Main Text
Proteomics techniques are increasingly tackling the identification and quantification of intact proteoforms, via the so-called top-down (TD) proteomics mass spectrometry (MS)-based approaches, in addition to the more widely used ‘bottom-up’ proteomics analysis. Proteoforms are the distinct molecular species of an expressed and translated gene including the precise combination of sequence variants, alternative splicing events, post-translational proteolysis (e.g. signal peptide cleavage) and post-translational modifications (PTMs) [1].
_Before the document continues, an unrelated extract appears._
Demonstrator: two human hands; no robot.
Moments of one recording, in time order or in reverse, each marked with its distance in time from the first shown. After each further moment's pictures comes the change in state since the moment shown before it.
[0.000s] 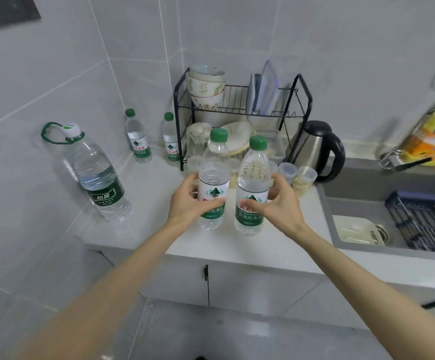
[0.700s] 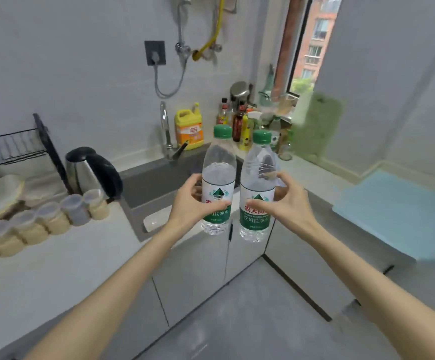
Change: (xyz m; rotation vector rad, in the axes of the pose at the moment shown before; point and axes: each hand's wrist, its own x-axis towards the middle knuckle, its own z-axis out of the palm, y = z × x) left_hand -0.214 0.199 0.371 -0.102 -0.758 0.406; right_hand -0.286 0.069 -0.395 -0.071 0.663 0.154
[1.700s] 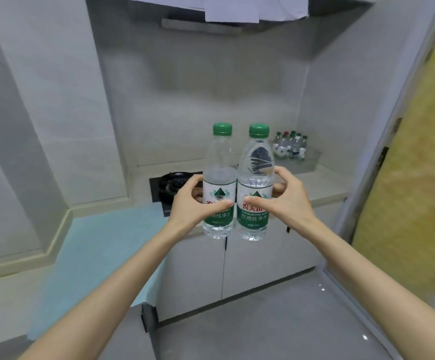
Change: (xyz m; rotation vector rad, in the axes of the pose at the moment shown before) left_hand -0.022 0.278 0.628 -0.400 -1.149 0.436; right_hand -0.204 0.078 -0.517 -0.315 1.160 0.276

The increasing popularity of open science practices in proteomics has resulted in the dramatic growth of publicly available MS-based proteomics datasets. The PRIDE database (https://www.ebi.ac.uk/pride/) [2] is the largest proteomics data repository worldwide and is one of the founding members of the ProteomeXchange consortium [3]. As of May 2023, PRIDE stores approximately 34,000 datasets. ProteomeXchange resources adopt the FAIR data principles (Findability, Accessibility, Interoperability and Reusability) [4]. One of the main benefits of making data publicly available is to enable data reuse and the reproducibility of the analysis, facilitating an independent assessment of the results described in the corresponding publications. Additionally, as is already happening in other proteomics fields, new knowledge and tools are being generated from data reuse activities, for instance by applying machine learning techniques [5]. Furthermore, in the context of data interoperability, it is important to highlight that ProteomeXchange resources implement the main open data standards developed by the Proteomics Standards Initiative [6], such as mzML (for MS data) [7] and mzTab (for peptide/protein identification and quantification) [8,9].
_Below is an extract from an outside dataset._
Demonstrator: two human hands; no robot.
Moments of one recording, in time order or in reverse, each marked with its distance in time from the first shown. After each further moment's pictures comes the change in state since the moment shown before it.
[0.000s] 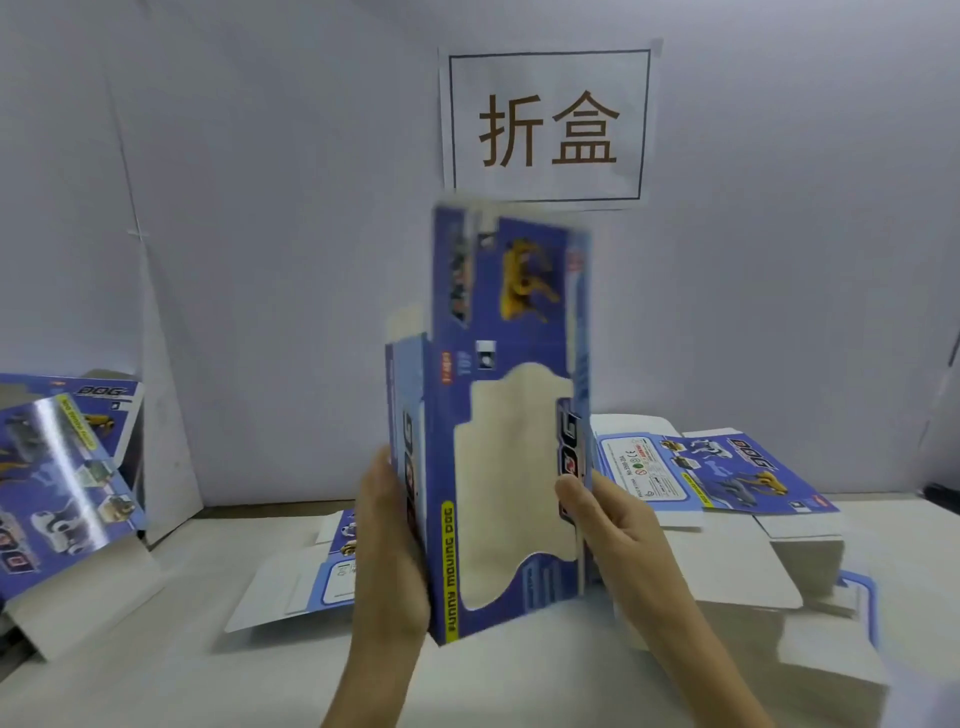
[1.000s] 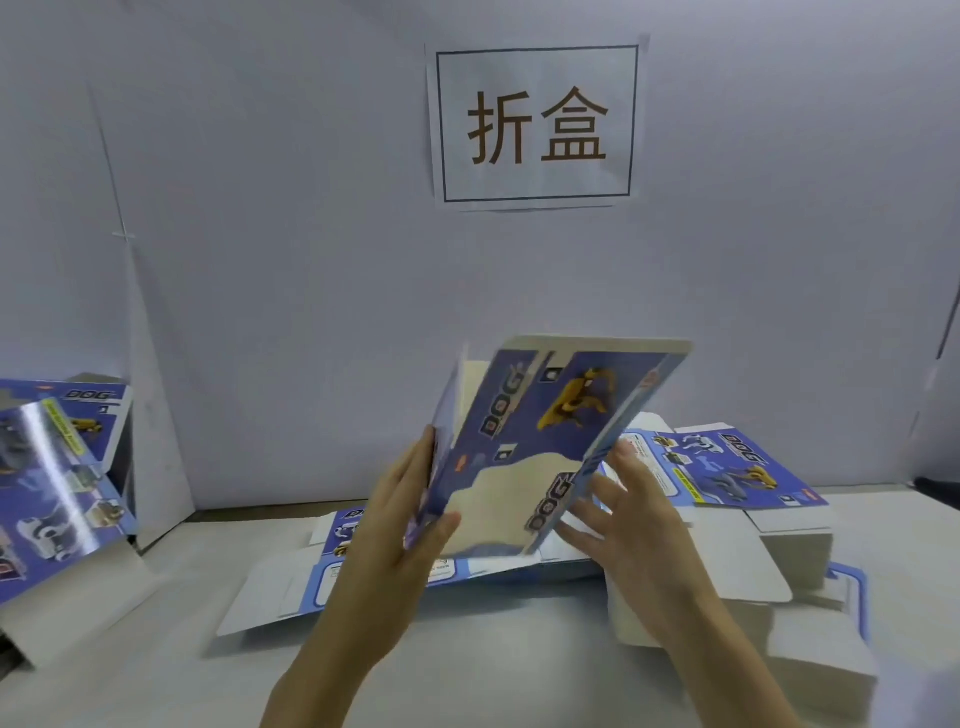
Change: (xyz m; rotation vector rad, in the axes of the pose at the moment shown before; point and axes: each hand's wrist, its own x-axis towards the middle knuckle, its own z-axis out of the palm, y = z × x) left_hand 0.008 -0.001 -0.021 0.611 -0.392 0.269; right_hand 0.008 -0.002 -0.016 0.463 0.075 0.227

However, in the context of open science practices, TD proteomics lags behind others, more widely implemented, proteomics fields. For instance, the total number of submitted TD proteomics datasets to PRIDE is still small (approximately 231 datasets, of which are still 50 private, as of May 2023), although the trend is changing slowly. In our view, this is due to two reasons. On one hand, the number of TD proteomics practitioners is still relatively low when compared with bottom-up approaches. On the other hand and more importantly, TD datasets are not being made available at the same pace as in other proteomics fields. Furthermore, to increase data reuse of TD proteomics data, it is important to develop open software for enabling computational data (re-)analysis and visualisation. Indeed, advances in topics such as data integration and the reproducibility of the computational analyses, including scaling-up analysis capabilities for increasingly large experiments, are key to match the developments in other proteomics fields, and in the life sciences as a whole [10].
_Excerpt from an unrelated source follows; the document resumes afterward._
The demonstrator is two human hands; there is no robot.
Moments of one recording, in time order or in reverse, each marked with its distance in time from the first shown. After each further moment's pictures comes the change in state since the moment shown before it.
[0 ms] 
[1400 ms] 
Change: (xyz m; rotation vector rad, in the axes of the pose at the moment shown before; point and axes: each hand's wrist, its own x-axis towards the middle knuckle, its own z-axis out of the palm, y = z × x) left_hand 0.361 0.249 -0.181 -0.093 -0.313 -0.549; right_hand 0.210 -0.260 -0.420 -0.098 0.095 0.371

We here introduce an open, modular and flexible platform called TopDownApp for the analysis and visualisation of TD proteomics data, which can be applied for instance to public datasets. Since the TD data analysis methodology is still quite dynamic, a flexible and modular approach to data analysis was necessary. This is why TopDownApp was implemented using automated and modular analysis workflows – i.e. a flexible succession of tools, inputs/outputs connected through open data standard formats (as interoperability layer) and a modular choice of tools (through software containerisation) through Nextflow [11]. In the context of TD data analysis, currently, the most common and generally successive tasks are: MS raw file access, deconvolution and proteoform identification.